# What is needed
The answer should hold only the lines from the one containing "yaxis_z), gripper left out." through the one containing "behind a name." in the entries below, copied exactly, without pictures.

# Task data
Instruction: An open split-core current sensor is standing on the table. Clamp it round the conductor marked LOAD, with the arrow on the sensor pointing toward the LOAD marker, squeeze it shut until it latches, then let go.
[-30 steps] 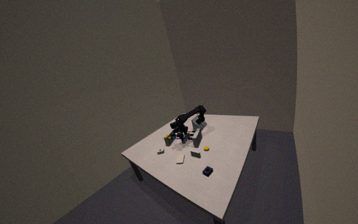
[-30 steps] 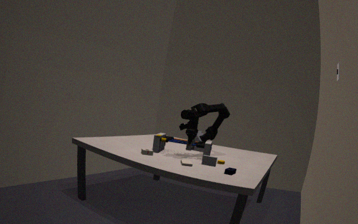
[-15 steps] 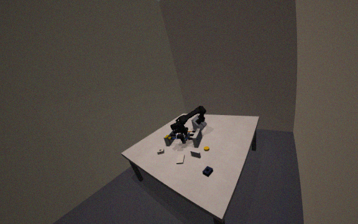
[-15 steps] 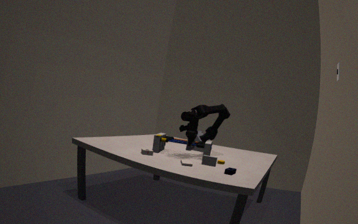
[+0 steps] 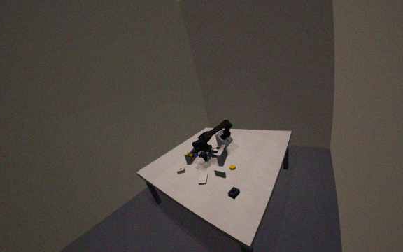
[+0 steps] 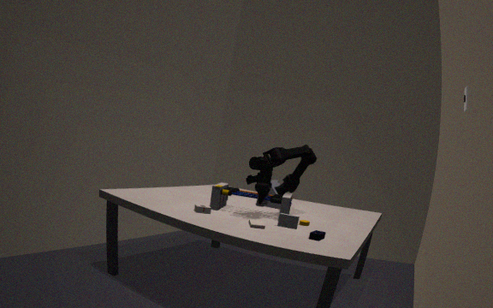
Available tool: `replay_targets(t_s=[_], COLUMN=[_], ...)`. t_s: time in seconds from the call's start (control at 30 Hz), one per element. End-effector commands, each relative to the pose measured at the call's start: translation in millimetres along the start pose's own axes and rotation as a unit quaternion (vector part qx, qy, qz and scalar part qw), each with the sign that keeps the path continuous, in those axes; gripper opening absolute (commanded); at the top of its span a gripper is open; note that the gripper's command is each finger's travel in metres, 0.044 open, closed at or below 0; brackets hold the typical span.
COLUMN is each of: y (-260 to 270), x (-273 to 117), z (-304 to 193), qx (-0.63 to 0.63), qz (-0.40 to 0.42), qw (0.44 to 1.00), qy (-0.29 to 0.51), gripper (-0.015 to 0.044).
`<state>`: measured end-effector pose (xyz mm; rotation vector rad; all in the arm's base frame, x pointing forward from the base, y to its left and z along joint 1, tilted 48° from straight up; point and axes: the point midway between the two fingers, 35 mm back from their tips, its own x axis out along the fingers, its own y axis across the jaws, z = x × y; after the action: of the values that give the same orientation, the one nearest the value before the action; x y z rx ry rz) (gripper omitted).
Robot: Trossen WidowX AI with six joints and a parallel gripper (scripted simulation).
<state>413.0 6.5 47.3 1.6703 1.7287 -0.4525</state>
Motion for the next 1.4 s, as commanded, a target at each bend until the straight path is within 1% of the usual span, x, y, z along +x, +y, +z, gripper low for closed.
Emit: replay_targets(t_s=[0.0,0.37,0.4,1.13,1.37], y=[-8.3,-1.3,8.1,8.1,8.1], x=[10.0,9.5,-1.8,-1.8,-1.8], z=[1.2,2.4,0.5,0.5,0.5], qx=[0.009,0.011,-0.002,-0.002,-0.002], qz=[0.012,0.101,0.089,0.089,0.089], qw=[1.0,0.995,0.996,0.996,0.996], qy=[0.004,0.002,-0.003,-0.003,-0.003], gripper=[0.044,0.044,0.0431,0.0285,0.0101])
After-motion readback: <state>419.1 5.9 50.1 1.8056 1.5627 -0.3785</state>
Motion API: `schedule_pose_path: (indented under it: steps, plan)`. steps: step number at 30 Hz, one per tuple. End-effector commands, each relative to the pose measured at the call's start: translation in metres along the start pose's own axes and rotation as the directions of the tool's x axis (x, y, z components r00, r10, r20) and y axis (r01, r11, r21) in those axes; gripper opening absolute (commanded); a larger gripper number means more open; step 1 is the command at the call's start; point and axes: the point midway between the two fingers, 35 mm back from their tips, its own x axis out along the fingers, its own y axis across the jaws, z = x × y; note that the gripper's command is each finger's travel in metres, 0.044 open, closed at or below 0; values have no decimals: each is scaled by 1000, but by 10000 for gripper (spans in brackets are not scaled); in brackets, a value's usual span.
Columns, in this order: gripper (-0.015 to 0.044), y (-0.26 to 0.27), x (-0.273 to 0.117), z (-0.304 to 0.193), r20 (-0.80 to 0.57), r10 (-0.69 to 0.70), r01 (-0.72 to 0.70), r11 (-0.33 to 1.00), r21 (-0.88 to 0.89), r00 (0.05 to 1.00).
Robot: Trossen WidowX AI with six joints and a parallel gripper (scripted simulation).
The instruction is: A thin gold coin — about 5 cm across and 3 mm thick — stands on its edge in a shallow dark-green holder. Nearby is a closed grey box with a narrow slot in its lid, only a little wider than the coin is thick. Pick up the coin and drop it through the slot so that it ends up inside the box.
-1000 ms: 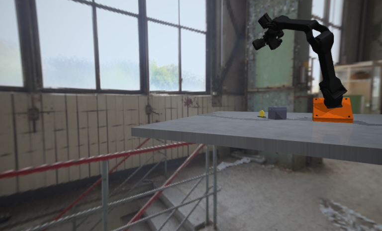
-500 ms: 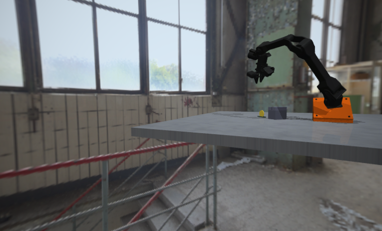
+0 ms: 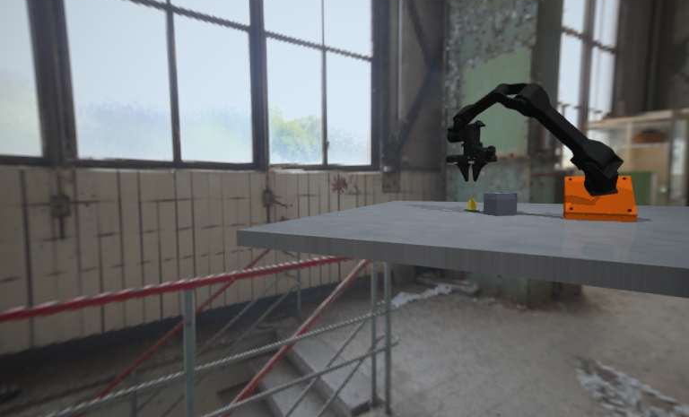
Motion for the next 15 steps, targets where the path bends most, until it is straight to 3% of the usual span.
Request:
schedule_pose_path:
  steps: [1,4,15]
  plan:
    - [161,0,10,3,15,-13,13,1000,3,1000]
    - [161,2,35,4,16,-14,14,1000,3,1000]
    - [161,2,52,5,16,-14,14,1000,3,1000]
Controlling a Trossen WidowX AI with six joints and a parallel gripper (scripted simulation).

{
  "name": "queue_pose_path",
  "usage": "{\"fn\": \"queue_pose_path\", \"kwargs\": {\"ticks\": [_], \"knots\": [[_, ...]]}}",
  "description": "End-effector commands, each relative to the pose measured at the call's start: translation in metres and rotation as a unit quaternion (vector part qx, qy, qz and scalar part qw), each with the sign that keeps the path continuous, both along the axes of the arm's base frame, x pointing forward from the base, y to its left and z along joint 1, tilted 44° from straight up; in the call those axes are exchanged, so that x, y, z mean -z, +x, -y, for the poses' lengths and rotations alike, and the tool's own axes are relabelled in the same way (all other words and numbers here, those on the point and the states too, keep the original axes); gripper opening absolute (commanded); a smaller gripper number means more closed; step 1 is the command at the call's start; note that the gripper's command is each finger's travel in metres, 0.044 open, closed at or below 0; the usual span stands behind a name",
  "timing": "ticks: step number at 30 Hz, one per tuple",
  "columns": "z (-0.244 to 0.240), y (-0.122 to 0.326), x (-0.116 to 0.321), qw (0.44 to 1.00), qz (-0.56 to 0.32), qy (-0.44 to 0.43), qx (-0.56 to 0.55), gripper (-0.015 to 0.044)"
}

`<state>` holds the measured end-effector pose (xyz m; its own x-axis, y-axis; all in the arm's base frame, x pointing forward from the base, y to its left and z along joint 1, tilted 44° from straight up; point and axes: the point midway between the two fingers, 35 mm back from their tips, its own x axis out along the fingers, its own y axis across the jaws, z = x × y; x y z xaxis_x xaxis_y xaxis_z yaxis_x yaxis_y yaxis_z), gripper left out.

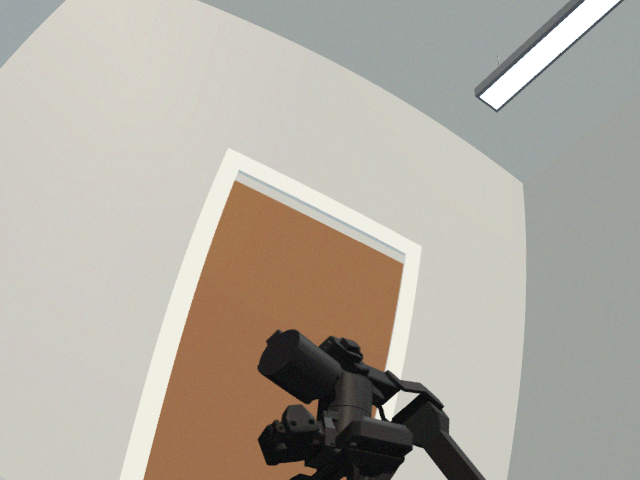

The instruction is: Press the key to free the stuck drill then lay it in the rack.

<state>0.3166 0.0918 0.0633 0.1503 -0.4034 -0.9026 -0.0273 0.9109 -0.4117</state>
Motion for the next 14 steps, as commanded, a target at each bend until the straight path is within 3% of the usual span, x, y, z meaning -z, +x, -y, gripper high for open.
{"fn": "queue_pose_path", "kwargs": {"ticks": [1,4,9,14], "knots": [[0.046,0.002,-0.039,0.976,0.114,0.071,0.171,0.0440],[0.087,0.000,-0.067,0.924,0.200,0.121,0.303,0.0440],[0.148,-0.021,-0.109,0.788,0.329,0.187,0.485,0.0440],[0.197,-0.067,-0.138,0.599,0.440,0.228,0.629,0.0440]]}}
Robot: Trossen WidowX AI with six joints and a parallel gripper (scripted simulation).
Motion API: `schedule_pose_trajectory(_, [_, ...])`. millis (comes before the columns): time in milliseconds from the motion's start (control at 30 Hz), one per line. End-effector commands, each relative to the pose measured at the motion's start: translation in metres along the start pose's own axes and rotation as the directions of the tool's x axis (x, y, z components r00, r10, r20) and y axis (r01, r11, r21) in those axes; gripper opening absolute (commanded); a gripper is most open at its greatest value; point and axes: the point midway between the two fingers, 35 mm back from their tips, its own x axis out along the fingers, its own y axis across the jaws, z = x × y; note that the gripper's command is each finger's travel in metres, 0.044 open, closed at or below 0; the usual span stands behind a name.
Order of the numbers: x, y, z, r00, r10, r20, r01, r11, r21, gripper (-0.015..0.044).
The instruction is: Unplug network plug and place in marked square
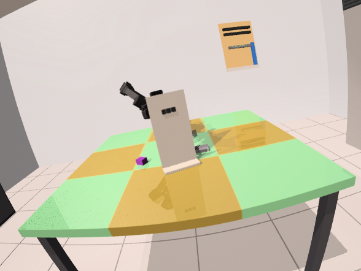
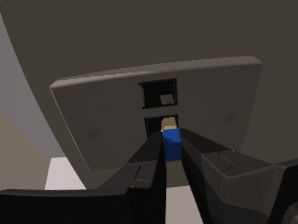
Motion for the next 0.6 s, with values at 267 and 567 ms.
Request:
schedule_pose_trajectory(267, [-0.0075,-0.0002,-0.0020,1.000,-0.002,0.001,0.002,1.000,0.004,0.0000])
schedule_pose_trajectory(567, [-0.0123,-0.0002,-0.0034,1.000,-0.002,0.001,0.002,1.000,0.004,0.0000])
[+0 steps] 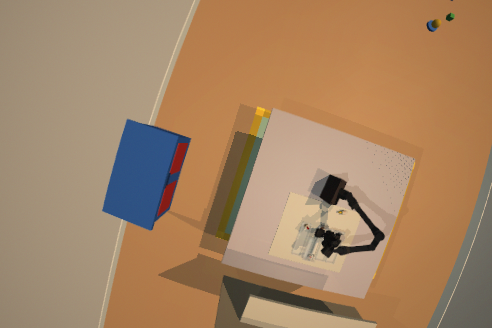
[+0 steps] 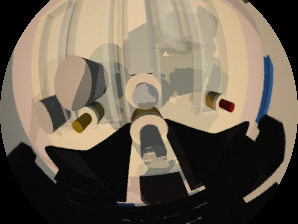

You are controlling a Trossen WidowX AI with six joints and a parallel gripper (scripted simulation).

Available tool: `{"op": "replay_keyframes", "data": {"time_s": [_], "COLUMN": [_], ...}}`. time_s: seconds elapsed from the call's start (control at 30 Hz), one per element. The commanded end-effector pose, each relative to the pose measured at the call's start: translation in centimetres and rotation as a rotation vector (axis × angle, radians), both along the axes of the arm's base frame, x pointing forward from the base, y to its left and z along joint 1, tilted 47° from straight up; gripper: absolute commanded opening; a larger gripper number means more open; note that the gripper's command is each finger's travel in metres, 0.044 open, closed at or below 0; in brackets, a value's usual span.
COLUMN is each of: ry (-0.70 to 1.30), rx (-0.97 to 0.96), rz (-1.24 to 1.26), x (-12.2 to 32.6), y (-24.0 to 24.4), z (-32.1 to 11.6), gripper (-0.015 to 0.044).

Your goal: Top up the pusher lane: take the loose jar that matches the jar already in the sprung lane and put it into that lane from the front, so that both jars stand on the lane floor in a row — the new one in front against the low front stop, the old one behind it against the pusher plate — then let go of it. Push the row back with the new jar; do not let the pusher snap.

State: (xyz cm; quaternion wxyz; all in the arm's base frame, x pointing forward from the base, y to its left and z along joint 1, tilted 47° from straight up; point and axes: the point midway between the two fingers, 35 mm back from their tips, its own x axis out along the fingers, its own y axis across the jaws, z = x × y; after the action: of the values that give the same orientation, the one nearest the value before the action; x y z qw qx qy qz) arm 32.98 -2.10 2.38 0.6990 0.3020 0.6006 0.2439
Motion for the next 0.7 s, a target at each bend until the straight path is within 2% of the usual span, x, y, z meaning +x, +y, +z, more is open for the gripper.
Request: {"op": "replay_keyframes", "data": {"time_s": [0.0, 0.67], "ry": [-0.022, -0.022], "rx": [-0.001, -0.001], "rz": [-0.008, -0.008], "x": [0.85, 1.59], "y": [-0.29, -0.59], "z": [0.44, 0.82], "gripper": [0.0000, 0.0000]}}
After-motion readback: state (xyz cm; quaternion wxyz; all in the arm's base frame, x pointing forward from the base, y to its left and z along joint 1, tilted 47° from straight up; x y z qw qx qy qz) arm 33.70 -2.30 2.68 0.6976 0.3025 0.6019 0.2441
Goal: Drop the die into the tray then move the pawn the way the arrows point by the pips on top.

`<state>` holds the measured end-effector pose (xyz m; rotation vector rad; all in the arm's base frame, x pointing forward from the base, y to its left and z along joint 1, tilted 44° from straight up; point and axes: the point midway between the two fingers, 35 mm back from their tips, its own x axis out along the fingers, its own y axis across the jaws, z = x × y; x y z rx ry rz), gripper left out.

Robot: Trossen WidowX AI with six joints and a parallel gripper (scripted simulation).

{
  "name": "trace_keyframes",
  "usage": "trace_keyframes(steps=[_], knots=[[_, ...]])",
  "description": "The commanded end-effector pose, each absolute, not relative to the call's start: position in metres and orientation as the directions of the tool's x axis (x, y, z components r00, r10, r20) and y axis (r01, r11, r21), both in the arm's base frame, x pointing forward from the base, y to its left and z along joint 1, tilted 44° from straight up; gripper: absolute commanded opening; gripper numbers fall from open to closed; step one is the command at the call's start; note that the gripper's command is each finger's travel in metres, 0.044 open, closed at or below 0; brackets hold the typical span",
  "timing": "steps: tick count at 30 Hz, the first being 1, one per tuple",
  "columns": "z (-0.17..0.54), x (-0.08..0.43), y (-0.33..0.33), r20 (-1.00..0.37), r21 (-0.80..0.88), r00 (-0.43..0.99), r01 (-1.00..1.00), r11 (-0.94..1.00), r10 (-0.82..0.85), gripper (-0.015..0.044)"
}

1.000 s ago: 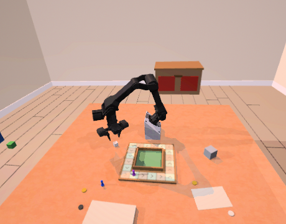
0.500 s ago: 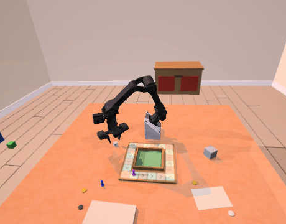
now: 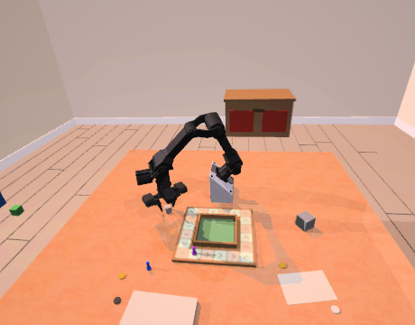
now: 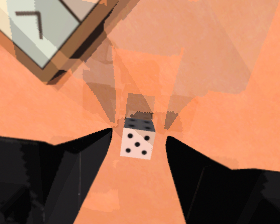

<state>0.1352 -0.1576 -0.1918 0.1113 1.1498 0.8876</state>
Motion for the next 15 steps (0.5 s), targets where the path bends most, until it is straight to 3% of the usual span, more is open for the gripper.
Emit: trace_keyframes(steps=[1,3,10,13,15], knots=[[-0.192,0.135,-0.154,-0.739,0.508,0.121,-0.547,0.665,0.663,0.017],[-0.192,0.135,-0.154,-0.739,0.508,0.121,-0.547,0.665,0.663,0.0118],[-0.192,0.135,-0.154,-0.739,0.508,0.121,-0.547,0.665,0.663,0.0071],[-0.189,0.135,-0.159,-0.739,0.508,0.121,-0.547,0.666,0.663,0.0],[-0.179,0.134,-0.17,-0.74,0.507,0.12,-0.546,0.666,0.662,0.0]])
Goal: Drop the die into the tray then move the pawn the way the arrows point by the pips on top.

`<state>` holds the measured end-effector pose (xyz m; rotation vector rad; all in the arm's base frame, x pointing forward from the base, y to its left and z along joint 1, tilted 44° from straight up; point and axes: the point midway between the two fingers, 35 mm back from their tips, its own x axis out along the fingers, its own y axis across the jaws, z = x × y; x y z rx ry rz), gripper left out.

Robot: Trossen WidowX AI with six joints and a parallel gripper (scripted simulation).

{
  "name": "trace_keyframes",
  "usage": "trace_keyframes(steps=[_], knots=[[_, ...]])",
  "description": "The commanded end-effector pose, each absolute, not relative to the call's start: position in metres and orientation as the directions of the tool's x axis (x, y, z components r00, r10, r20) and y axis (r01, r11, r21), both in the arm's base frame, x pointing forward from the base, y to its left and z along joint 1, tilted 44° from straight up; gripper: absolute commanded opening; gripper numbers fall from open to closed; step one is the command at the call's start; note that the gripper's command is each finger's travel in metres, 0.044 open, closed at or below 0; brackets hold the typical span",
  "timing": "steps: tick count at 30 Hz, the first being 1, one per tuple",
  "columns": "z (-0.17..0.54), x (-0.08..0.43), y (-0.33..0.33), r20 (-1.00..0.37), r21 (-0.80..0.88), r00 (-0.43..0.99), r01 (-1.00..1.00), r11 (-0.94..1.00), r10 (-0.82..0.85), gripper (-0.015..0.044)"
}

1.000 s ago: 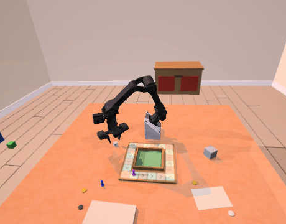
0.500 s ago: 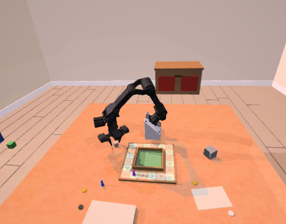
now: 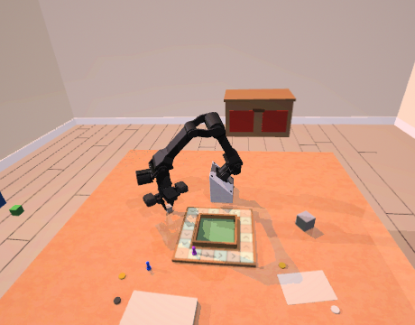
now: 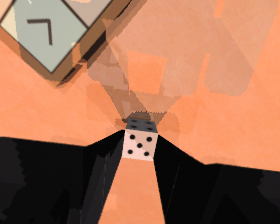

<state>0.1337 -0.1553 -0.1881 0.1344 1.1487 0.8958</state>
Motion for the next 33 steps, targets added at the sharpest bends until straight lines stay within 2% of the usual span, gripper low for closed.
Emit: trace_keyframes(steps=[1,11,17,33], knots=[[-0.173,0.134,-0.176,-0.74,0.507,0.12,-0.546,0.667,0.662,0.0],[-0.103,0.121,-0.229,-0.741,0.508,0.118,-0.545,0.667,0.661,0.0],[-0.097,0.121,-0.232,-0.741,0.516,0.118,-0.53,0.673,0.661,0.0],[-0.074,0.161,-0.213,-0.757,0.631,0.116,-0.125,0.766,0.643,0.0]])
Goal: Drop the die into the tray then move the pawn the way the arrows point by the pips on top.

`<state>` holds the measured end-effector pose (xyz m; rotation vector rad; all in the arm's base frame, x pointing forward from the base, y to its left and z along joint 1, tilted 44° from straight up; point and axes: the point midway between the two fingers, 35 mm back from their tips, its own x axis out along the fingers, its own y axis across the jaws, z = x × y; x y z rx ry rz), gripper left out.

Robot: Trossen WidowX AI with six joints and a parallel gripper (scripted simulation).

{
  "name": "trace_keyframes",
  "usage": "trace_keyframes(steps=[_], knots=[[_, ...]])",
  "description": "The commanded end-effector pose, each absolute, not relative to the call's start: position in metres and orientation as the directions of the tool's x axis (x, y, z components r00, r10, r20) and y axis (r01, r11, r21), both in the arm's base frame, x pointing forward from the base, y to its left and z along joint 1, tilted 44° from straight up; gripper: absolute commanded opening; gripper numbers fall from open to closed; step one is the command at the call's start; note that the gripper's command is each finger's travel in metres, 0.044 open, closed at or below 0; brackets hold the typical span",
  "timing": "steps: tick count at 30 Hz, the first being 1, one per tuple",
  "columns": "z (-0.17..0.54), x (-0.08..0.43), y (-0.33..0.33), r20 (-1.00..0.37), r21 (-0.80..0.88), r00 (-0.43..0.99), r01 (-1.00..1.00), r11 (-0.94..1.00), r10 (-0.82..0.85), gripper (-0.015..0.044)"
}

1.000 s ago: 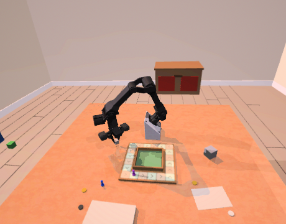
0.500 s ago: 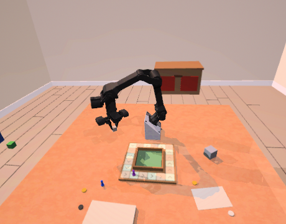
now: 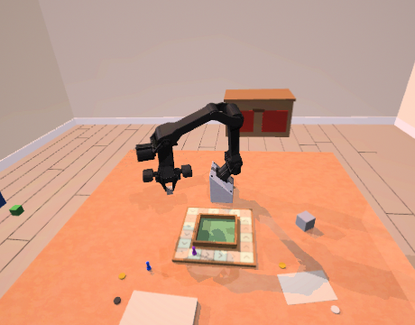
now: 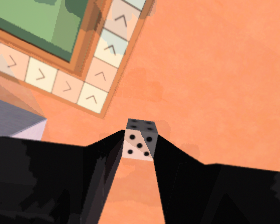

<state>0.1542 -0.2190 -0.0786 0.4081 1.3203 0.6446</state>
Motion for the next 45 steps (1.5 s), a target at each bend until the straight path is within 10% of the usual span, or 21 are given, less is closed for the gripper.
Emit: trace_keyframes(steps=[1,45], knots=[[-0.073,0.164,-0.212,-0.758,0.635,0.117,-0.098,0.767,0.642,0.0],[-0.009,0.246,-0.122,-0.755,0.391,0.127,0.875,0.285,0.643,0.0]])
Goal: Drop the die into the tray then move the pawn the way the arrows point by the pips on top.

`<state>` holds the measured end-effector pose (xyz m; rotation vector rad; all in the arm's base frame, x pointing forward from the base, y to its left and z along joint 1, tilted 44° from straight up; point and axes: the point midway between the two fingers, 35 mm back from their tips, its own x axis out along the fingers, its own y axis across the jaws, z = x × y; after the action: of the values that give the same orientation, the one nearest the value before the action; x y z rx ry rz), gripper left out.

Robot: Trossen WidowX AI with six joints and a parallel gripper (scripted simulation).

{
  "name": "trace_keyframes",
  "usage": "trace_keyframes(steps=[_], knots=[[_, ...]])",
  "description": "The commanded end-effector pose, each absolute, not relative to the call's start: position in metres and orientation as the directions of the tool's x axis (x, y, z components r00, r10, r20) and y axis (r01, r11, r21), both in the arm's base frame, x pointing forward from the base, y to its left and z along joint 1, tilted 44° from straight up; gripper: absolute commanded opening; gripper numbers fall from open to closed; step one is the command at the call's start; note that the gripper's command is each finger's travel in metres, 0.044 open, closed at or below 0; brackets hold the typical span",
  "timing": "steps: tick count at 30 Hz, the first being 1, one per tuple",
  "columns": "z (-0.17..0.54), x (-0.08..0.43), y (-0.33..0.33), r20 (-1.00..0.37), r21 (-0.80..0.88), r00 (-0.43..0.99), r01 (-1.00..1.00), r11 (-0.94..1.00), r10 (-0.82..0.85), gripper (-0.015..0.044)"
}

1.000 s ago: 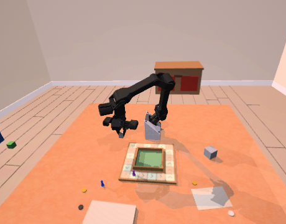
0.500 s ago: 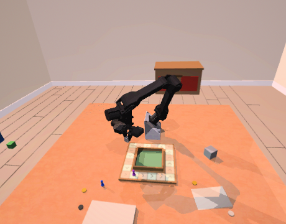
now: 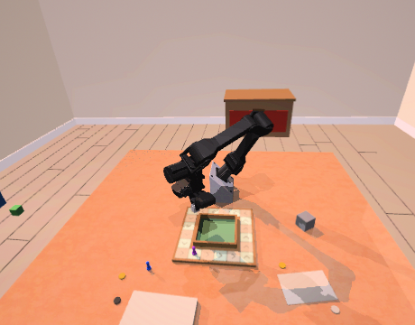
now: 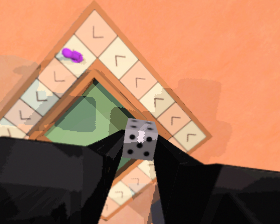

# Answer to the problem
`<state>` holds the measured end-effector pose (xyz m; its own x-axis, y-axis; all in the arm's base frame, x pointing forward from the base, y to its left and z along joint 1, tilted 44° from straight up; point and axes: the point midway between the two fingers, 35 mm back from their tips, its own x axis out along the fingers, its own y axis across the jaws, z = x × y; x y z xaxis_x xaxis_y xaxis_z yaxis_x yaxis_y yaxis_z), gripper left out.


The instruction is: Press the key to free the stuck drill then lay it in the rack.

<state>0.3166 0.0918 0.0633 0.1503 -0.4034 -0.9026 -0.0273 0.9109 -0.4117</state>
Motion for the next 14 steps, as commanded, a target at each bend until the straight path is within 3% of the usual span, x, y, z meaning -z, +x, -y, gripper high for open.
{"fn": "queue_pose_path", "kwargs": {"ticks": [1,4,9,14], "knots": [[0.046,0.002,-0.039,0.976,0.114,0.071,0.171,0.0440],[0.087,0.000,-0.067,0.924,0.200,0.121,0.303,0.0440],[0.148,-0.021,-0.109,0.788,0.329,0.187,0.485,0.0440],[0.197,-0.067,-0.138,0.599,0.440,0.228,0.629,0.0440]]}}
Robot: Trossen WidowX AI with six joints and a parallel gripper (scripted simulation).
Motion API: `schedule_pose_trajectory(_, [_, ...])`. millis (comes before the columns): time in milliseconds from the motion's start (control at 30 Hz), one per line. End-effector commands, each relative to the pose measured at the motion's start: translation in metres along the start pose's own axes and rotation as the directions of the tool's x axis (x, y, z components r00, r10, r20) and y axis (r01, r11, r21) in those axes; gripper opening absolute (commanded); a gripper is most open at its greatest value; point and axes: the point midway between the two fingers, 35 mm back from their tips, its own x axis out along the fingers, its own y axis across the jaws, z = x × y; note that the gripper's command is each finger's travel in metres, 0.044 open, closed at or below 0; the usual span stands behind a name.

Reply complete, and nothing else is required.